Perhaps what I find truly disorienting about the whole thing, and what lends the offbeat appeal that I keep referring to, is the ugliness and corruption of the world, and how it both clashes with and compliments the quirky characters that populate it.

For a movie that goes to some very dark places, there’s a lot of shit in here that’s just plain goofy.

A (thankfully offscreen) sexual assault is immediately followed by a comical back-and-forth where one of the bad guys poses a not-so hypothetical question about impotence to his fellow henchman. Ramon (Reynaldo, hilarious), an effeminate assassin/hairdresser straight out of a 90s Tarantino rip off prances around chewing the scenery, then murders an entire family. And while I’d love to get into the nature of Sandi’s recurring nightmares, I would also like to be the only reviewer who doesn’t even mention it.

I will say no more.

And right in the middle of it all are Sandi and Pandu, the sad little man and his angry little boy (another interesting character choice: the kid is kind of just a truculent little shit), fighting for survival.

Ahhh, yes…. the fighting.

In an interesting twist on things, there’s very little in the way of hand-to-hand combat; Sandi’s weapon of choice is a flail that looks to all the world like a tennis ball in a kneesock, but hits with considerably more impact. (A nice touch; the first time he’s spurred to violence, the camera placement and the editing keep his attack tantalizingly obscured; we don’t see exactly what it is he did, but we know it fucked those dudes up). Stunt coordinator siblings Daniel and Jonathan Ozoh get a surprising amount of mileage out of a weapon with an admittedly limited variation in terms of possible moves; his showdown with Ramon, a bloody battle between flail and hair shear, is a highlight.

Inevitably, it all leads to a final showdown that cleverly makes use of Sandi’s disability as strategy.

Only… turns out that’s not the end after all.
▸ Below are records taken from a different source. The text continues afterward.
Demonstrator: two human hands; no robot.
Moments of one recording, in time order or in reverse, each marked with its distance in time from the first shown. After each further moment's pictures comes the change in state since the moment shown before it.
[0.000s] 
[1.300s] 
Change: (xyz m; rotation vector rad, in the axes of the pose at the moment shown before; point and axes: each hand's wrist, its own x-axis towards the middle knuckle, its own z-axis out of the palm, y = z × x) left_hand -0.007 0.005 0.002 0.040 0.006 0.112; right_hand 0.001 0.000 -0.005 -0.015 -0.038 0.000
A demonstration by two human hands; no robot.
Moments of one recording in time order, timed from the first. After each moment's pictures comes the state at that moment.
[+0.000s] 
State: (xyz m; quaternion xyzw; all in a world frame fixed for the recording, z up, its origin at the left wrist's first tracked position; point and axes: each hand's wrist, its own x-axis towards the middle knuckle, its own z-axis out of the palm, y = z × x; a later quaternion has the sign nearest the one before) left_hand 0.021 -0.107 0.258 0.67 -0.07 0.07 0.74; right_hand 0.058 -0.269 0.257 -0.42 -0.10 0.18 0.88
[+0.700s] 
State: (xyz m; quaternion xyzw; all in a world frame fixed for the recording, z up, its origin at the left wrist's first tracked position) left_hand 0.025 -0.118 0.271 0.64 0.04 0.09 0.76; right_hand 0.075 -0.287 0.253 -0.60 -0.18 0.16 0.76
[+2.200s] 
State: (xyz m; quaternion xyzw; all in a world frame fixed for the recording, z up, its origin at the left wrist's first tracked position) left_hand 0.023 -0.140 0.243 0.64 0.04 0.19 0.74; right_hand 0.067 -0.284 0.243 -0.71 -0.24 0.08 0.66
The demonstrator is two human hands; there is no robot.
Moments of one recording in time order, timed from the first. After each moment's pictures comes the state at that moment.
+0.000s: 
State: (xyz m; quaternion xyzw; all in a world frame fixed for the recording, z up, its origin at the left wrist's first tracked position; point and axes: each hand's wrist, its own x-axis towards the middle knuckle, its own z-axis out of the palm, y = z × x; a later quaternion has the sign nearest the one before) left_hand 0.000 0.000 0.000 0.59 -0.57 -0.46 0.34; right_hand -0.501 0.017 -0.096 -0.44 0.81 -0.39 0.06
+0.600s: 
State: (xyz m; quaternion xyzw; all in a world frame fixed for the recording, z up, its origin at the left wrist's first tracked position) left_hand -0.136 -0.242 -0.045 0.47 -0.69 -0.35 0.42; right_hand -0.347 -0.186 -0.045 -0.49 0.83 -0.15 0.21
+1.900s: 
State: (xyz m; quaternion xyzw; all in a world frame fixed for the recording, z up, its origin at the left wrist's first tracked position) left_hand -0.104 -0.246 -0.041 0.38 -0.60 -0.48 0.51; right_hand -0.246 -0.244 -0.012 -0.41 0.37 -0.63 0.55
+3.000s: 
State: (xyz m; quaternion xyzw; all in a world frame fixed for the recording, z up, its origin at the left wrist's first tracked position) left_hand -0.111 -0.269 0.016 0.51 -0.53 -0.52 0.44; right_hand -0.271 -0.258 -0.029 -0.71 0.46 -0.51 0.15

Without giving too much away, the final fifteen minutes of the movie go to some dark, sad, truly bizarre places. It’s a biiiiiig swing, a series of choices that will either have you staring at the screen in utter bafflement or bowing in respect to the genuine audacity of it all.

Again… I shall say no more.

Preman: Silent Fury is an interesting case where the rights are almost inextricable from the wrongs; Ramon is a great character steeped in homophobic cliches that may or may not be ironically deployed… even though we don’t see it, the rape of a tertiary character feels ugly and gratuitous; but lends genuine emotional power to a moment late in the film where the violated woman (a barnstorming Salvita Decorte) unleashes hell on both Sandi and the boyfriend who tries to hide behind her trauma to justify actions made out of cowardice. (There’s almost no female presence in the film, which could understandably be considered a demerit; but credit where credit is due, both Decorte and Putri Ayudya as Sandi’s justifiably upset ex-wife are given an autonomy and a moral force that brings to bear the sheer wrongness of the world the men around them have created).

In its shortcomings and its ambitions, whether it works overall or not, in the end it is precisely the kind of movie that film festivals and cult followings are made for.